The CX4 family consists of the CX4-120, CX4-240, CX4-480 and CX4-960 – each distinguished by the number of drives it holds. The CX4-120 features 120 drives, 6GB cache memory and from 4 to 16 Fibre Channel and iSCSI connections. The CX4-240 is a more powerful machine than the CX4-120 – it features up to 240 drives, 8GB cache and from 4 to 20 Fibre Channel and iSCSI connections.

With the CX4-480, you can see where all of this is going.
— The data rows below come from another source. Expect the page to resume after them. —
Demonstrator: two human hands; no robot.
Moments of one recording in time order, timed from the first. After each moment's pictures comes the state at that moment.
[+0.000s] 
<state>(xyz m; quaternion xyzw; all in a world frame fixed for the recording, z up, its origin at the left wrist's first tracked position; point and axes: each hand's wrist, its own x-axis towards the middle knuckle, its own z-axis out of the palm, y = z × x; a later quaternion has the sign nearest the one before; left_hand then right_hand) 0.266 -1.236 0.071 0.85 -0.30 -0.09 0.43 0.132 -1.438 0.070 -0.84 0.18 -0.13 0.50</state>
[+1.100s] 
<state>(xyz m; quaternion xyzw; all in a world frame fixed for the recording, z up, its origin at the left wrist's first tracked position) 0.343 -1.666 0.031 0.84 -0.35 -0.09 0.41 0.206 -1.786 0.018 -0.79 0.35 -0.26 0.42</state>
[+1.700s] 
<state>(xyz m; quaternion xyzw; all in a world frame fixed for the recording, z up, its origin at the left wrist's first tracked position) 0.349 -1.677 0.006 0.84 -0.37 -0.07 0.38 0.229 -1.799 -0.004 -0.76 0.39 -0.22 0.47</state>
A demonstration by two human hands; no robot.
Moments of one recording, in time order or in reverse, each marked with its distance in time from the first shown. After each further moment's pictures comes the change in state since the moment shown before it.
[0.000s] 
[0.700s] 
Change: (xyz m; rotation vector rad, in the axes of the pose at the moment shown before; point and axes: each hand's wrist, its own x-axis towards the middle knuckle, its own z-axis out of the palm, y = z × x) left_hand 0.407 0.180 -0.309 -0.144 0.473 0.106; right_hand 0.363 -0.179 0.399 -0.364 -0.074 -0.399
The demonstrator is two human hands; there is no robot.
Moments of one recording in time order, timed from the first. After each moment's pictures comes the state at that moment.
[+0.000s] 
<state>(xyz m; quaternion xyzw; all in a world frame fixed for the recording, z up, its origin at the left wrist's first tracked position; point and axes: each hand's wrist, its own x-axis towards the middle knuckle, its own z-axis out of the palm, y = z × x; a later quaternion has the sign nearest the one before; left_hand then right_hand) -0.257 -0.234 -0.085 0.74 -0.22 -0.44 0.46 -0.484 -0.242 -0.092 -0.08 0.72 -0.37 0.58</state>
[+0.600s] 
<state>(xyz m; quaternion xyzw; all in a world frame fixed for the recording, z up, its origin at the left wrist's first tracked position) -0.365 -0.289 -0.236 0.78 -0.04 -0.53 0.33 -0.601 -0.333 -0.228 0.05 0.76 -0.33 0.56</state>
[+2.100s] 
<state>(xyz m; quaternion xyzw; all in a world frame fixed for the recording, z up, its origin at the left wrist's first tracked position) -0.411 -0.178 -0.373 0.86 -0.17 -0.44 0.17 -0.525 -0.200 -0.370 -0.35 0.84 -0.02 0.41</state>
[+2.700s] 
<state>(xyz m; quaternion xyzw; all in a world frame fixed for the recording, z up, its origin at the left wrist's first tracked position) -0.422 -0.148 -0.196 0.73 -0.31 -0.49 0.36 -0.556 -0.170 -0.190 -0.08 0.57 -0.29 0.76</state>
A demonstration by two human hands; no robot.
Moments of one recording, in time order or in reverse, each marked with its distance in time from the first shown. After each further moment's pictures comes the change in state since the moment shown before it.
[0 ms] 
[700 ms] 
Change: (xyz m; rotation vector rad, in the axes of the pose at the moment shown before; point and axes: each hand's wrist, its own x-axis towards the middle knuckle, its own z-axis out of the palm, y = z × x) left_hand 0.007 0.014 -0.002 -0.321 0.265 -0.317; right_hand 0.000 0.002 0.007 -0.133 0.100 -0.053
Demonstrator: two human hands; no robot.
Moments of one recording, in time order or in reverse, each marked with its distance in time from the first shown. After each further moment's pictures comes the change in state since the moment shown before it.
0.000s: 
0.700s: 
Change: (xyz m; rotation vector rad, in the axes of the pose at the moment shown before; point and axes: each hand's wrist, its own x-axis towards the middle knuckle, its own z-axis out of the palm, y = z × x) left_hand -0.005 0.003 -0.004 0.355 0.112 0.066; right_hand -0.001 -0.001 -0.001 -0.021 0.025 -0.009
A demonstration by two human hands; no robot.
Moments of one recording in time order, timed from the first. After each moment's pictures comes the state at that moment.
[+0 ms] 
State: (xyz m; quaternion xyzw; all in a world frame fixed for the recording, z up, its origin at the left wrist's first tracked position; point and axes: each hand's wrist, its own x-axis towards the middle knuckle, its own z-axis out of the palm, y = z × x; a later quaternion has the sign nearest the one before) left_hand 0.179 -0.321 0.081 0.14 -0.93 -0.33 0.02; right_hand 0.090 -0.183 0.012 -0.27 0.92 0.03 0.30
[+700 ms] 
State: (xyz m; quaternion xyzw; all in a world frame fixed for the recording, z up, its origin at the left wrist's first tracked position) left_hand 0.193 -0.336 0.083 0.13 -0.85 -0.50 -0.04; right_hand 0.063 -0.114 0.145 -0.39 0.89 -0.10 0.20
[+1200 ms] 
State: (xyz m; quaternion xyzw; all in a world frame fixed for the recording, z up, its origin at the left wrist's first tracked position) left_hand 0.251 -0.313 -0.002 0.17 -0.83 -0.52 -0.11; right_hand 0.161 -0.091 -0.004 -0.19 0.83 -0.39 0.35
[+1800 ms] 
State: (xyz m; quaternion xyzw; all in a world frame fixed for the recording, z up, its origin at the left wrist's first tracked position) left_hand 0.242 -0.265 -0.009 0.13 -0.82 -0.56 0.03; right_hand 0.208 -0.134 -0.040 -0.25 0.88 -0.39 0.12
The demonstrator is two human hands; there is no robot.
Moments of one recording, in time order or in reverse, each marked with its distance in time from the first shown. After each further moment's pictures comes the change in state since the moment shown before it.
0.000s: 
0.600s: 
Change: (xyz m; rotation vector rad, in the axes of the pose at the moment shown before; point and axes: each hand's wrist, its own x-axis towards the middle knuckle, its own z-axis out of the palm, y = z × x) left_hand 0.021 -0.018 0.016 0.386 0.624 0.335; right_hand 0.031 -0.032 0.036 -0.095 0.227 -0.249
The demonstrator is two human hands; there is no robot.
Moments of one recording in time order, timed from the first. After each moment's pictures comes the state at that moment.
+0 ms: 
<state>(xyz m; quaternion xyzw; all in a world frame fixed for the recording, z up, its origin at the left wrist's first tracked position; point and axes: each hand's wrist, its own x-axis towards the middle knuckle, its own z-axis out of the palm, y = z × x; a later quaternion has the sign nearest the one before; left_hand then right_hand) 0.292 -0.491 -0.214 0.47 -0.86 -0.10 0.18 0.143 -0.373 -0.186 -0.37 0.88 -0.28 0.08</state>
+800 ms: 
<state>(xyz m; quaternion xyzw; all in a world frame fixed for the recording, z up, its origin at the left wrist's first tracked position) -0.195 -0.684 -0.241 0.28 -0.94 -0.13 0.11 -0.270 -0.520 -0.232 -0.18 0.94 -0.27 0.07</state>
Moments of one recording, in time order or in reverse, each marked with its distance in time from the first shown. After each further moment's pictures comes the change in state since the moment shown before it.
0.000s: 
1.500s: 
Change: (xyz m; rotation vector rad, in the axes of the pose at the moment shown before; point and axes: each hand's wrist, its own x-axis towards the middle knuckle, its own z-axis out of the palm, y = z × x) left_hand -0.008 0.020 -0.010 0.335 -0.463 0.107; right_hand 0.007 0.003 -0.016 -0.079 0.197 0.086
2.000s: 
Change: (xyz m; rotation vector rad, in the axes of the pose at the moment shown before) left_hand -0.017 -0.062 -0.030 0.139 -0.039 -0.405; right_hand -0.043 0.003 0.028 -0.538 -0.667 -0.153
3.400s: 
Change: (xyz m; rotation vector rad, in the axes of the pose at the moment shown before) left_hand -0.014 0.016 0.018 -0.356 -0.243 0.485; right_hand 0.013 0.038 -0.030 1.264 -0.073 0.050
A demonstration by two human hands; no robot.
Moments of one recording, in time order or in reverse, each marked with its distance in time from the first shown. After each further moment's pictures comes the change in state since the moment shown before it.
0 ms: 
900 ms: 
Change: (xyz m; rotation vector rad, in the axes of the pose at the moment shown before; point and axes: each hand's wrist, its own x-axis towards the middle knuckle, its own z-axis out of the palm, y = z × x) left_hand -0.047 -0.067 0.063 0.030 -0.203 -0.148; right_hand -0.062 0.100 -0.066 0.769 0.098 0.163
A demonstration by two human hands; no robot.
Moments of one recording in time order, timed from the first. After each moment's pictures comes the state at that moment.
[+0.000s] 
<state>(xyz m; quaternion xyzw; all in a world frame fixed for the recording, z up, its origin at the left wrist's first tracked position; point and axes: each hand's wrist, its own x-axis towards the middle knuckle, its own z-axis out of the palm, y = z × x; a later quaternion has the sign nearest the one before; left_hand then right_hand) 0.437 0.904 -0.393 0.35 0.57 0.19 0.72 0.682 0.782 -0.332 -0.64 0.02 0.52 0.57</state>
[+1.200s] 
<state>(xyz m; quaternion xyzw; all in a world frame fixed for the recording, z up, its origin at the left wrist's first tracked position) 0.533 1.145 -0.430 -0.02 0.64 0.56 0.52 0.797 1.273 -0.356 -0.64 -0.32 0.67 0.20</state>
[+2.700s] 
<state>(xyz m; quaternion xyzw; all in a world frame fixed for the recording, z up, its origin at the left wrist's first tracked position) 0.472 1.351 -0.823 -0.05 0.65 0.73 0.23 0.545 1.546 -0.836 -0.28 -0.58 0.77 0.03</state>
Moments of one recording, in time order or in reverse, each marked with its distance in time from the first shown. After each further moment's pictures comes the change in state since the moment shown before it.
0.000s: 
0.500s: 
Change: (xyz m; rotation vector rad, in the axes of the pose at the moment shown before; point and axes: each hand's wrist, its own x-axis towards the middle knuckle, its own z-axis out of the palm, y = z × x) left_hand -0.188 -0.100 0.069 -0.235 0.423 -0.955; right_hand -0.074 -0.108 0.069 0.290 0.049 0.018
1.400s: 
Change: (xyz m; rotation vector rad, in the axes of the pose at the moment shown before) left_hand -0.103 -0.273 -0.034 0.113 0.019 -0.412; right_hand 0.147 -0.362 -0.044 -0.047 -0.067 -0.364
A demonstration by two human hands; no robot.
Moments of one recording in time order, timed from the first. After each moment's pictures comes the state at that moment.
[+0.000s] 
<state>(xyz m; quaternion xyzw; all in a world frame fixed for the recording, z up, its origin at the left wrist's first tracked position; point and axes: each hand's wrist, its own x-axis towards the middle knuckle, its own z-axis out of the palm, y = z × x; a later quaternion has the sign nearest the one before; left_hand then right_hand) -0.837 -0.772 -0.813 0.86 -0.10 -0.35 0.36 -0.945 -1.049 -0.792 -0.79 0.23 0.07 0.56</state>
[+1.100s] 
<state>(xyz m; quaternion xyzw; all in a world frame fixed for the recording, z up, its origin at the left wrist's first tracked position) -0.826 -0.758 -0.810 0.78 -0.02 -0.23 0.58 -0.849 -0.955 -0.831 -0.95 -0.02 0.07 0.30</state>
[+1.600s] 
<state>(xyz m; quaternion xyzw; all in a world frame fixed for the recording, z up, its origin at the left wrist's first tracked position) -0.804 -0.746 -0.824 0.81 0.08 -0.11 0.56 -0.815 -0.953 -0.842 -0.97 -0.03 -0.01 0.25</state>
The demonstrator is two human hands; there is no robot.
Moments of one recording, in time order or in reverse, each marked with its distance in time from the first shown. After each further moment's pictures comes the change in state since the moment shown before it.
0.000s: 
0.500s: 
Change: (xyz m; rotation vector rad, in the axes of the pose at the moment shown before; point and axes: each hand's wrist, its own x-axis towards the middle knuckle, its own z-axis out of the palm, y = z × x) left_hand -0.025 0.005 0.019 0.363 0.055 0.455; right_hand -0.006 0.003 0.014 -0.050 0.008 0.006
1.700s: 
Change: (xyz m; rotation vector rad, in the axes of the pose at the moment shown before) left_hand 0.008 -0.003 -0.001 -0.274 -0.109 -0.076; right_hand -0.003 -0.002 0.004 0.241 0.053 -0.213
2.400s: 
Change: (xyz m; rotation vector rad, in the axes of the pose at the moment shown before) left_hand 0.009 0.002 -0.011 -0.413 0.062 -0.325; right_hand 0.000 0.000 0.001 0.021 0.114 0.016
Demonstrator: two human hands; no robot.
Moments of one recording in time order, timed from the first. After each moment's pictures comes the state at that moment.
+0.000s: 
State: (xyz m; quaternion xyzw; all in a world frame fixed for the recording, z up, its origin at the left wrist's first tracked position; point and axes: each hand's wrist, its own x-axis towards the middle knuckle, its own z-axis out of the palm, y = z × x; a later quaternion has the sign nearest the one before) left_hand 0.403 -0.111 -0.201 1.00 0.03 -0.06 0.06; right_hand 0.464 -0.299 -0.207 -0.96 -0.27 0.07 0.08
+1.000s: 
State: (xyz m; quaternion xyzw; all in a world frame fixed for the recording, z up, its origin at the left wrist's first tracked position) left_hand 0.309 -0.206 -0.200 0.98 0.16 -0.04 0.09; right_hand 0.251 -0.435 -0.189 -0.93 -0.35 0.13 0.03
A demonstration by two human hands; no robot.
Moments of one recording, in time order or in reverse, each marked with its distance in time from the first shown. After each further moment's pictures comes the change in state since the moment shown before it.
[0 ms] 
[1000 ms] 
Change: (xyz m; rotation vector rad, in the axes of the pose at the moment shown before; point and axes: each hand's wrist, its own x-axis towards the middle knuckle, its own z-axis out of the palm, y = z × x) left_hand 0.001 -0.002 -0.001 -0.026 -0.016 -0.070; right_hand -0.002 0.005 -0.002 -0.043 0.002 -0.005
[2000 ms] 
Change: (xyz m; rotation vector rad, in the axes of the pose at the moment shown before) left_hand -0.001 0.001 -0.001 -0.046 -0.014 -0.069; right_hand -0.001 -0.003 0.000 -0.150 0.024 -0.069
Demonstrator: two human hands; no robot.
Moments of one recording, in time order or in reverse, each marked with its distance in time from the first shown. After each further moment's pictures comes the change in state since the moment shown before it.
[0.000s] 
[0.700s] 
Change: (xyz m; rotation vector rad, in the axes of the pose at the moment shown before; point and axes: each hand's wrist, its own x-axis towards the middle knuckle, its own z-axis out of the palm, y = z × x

It features as many as 480 disk drives, but adds up to 16GB of cache and 8 to 24 Fibre Channel and iSCSI connections. The CX4-960 has of course 960 disk drives, but is the most powerful box of the CX4 family. It features 32GB of cache and up to 32 Fibre Channel and iSCSI connections. But it is with the CX4-960 where all similarity ends.

The CX4-960 can be outfitted with solid state flash drives for Tier 0 storage in December of this year, featuring performance of 30x more IOPS (I/O Operations Per Second) than traditional drives.

In addition the new CX4 family features thin provisioning, which EMC dubs virtual provisioning, and spin-down and low power Serial ATA drives, which it claims and much of the industry believes, will save energy. Further, the CX4 family supports concurrent local and remote replication – an integrated RecoverPoint splitter simplifies deployments.

EMC will also extend solid state flash drives to its Celerra network-attached storage platform in the next six months. The company has already incorporated SSD flash into is high-end Symmetrix array.

EMC is not the only vendor to deploy flash drives. Sun has said it will introduce SSDs in both its servers and storage.

Deni Connor is principal analyst for Storage Strategies NOW.